** Exercise objective **
Among the records below, find each line bearing the word "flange" and copy it.
======== Records for processing ========
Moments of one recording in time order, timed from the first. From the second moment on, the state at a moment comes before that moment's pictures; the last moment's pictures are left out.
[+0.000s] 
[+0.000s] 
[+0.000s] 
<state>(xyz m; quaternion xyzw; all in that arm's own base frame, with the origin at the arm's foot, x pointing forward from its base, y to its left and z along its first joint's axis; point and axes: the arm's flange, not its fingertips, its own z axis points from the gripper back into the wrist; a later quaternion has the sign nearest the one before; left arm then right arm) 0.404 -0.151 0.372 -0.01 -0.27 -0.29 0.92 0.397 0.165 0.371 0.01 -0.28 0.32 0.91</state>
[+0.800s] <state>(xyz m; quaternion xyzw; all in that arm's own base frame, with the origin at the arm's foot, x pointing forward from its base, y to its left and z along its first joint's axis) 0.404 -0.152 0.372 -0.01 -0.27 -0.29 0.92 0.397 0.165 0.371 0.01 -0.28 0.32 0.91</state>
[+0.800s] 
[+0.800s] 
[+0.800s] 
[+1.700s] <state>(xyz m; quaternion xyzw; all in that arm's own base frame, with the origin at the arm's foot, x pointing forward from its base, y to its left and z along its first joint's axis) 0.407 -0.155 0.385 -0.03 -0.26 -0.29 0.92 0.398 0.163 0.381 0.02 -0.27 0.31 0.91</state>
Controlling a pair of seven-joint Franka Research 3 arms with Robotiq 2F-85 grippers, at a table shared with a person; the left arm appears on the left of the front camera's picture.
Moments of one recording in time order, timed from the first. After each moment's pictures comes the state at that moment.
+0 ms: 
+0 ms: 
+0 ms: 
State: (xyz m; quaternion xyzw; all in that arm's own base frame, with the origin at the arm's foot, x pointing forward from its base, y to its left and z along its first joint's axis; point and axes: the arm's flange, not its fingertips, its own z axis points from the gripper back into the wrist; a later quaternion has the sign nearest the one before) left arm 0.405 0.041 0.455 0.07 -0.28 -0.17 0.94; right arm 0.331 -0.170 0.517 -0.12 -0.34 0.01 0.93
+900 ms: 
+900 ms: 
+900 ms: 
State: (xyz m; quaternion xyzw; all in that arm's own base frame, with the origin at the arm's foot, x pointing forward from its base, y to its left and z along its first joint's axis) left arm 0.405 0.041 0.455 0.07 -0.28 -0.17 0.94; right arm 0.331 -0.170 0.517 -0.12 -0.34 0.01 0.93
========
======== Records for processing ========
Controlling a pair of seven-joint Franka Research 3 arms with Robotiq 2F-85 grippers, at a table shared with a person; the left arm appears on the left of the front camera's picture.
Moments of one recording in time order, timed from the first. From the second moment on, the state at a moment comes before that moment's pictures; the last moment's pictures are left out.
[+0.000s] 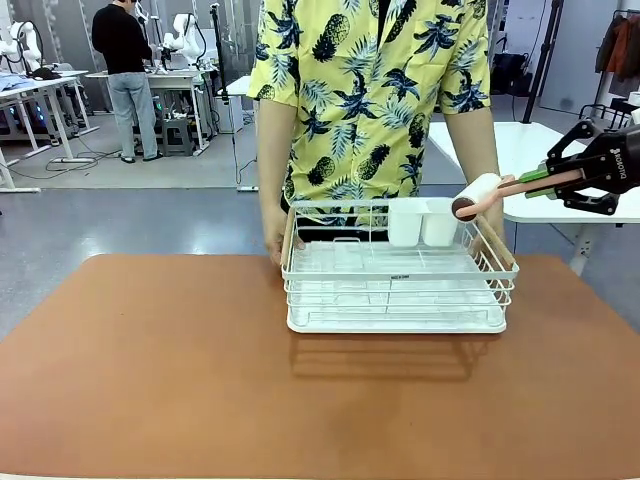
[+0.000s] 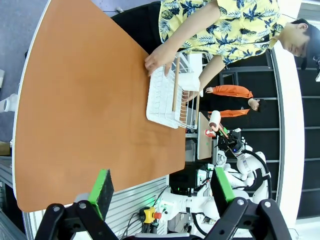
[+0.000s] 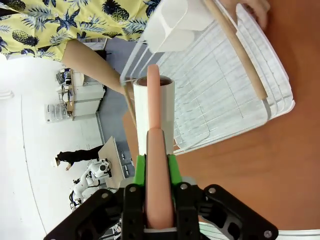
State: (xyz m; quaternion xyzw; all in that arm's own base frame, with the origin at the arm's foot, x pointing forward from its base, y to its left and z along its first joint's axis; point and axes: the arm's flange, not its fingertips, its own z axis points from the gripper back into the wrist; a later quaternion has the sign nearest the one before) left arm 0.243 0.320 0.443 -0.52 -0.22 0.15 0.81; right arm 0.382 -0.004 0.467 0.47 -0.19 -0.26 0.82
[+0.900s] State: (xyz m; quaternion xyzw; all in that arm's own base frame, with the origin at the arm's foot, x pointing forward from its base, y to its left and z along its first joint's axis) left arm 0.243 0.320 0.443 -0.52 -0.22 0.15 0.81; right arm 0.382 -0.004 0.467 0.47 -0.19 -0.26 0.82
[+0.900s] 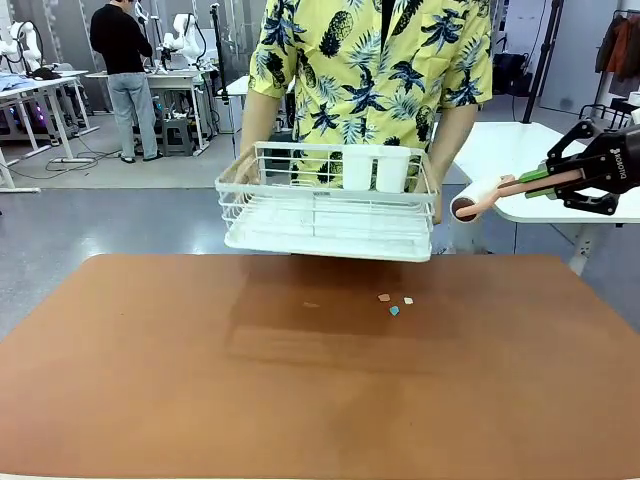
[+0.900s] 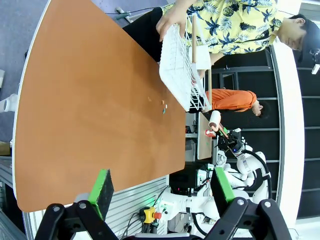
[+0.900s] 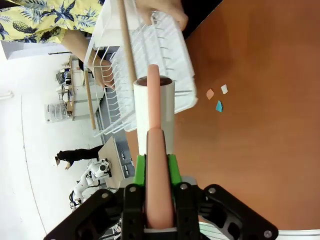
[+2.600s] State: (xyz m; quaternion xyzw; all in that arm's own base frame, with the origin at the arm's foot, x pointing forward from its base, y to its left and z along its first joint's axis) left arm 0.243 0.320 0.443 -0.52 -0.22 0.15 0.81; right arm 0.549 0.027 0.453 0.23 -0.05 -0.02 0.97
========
** Response to the exercise **
<state>(xyz m; quaternion xyzw; all in that arm's own base frame, with the origin at the arm's foot, x pointing forward from its base, y to its left and z along its first joint's axis; point and axes: the arm's flange, not its fingertips, its own z axis points from the gripper back into the wrist; a later quaternion has the sign nearest the one before; left arm then right arm) 0.404 -0.151 0.372 -0.01 -0.27 -0.29 0.92 0.397 0.165 0.371 0.01 -0.28 0.32 0.91</state>
State: (xyz m; quaternion xyzw; all in that arm's own base frame, with the origin at the arm's foot, x pointing forward from its base, y to its left and z along its first joint's axis; point and axes: the arm's flange, not its fingertips, its own z axis points from the gripper back into the wrist; a later quaternion has the sign nearest the one before) left arm 0.405 0.041 0.455 0.07 -0.28 -0.17 0.94; right arm 0.331 -0.170 0.517 -0.12 -0.34 0.01 0.93
State: (xyz m; quaternion xyzw; all in that arm's own base frame, with the origin at the arm's foot, x pointing forward from its base, y to its left and z along its first joint's axis; point and axes: the arm's flange, not its fingertips, its own z axis points from the gripper back into the wrist; a later quaternion has the sign nearest the one before) left arm 0.243 0.320 0.443 -0.52 -0.22 0.15 0.81; right arm 0.382 -0.004 0.467 0.47 -0.19 -0.26 0.82

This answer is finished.